Prince / Controversy / 1993
Reissued to coincide with The Hits/The B-sides compilation in 1993, Warner Bros. decided on releasing Prince‘s Controversy as a lavish eight-panel numbered digi-pak with space for a second CD issued separately. Bonus tracks were largely made up of songs they’d left off the compilation (such as Anotherloverholenyohead). Peach, another track from the hits collection, was also released in this two-CD dig-pak form.
Duran Duran / Do You Believe In Shame? 1989
Duran Duran‘s first CD single was the final single from their Notorious album, the gatefold card sleeved Meet El Presidente, dubbed The Presidential Suite. I Don’t Want Your Love, the first single from Big Thing followed, and was issued in an overprinted transparent slimline jewel case, with second single All She Wants Is reverting to a three-inch format. Do You Believe In Shame maintained the three-inch approach, but was housed in a hard plastic slip case within a hang-it-on-the-rack soft plastic EMI casing.
Paul McCartney / Figure Of Eight 1989
Despite some of his best reviews for a decade, the first two singles from McCartney‘s 1989 Flowers In The Dirt album (My Brave Face and This One) had performed disappointingly, with both stalling at number 18 in the UK charts, and the later only just scrapping into the Billboard Hot 100. EMI pulled out all the stops for Figure of Eight with three 12-inch records (including an etched disc) and two CD singles amongst a multitude of formats released in the UK. CDR6235 was the 5-inch CD released with the gatefold sleeve with space for another CD. A week later, CD3R6235 came out with its own three-inch gatefold sleeve, but the idea was that you would store it in the five-inch gatefold. All this was to no avail, since Figure of Eight peaked at number 42 and 92 in the UK and US charts respectively!

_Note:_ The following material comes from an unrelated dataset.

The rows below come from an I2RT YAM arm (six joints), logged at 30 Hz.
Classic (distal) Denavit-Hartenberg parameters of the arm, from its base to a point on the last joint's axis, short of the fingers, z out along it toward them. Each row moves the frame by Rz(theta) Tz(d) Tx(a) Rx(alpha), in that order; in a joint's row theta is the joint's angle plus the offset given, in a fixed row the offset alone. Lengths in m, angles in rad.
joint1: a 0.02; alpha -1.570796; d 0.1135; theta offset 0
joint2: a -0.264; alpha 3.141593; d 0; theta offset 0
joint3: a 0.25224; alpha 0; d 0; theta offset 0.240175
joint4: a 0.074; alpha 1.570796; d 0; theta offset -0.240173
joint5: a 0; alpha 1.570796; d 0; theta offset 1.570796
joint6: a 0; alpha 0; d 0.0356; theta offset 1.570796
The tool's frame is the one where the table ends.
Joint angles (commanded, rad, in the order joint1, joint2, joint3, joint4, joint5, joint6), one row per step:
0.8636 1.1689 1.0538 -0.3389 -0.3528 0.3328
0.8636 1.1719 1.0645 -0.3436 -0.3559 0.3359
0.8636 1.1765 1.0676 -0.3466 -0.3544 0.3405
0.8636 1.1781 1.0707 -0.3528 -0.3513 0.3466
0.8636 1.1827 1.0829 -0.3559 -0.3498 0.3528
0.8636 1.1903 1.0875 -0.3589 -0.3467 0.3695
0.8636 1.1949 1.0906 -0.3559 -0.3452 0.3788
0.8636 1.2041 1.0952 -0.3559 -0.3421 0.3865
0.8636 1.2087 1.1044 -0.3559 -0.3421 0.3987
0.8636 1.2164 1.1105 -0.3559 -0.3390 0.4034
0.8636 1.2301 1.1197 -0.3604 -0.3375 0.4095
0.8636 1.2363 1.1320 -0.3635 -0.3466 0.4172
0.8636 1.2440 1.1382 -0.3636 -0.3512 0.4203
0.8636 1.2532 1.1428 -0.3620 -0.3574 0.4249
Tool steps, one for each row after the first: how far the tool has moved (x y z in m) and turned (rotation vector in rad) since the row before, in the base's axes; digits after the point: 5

R.E.M. / Out Of Time singles 1991
Warner Bros. released all four CD singles from R.E.M.’s Out Of Time album as limited edition collectors’ editions. Each came in an album-style jewel case with a distinctive chequered border. The CDs included three live songs, all complementary to those available on the other formats. Collectively the singles offered fans an album-length live concert.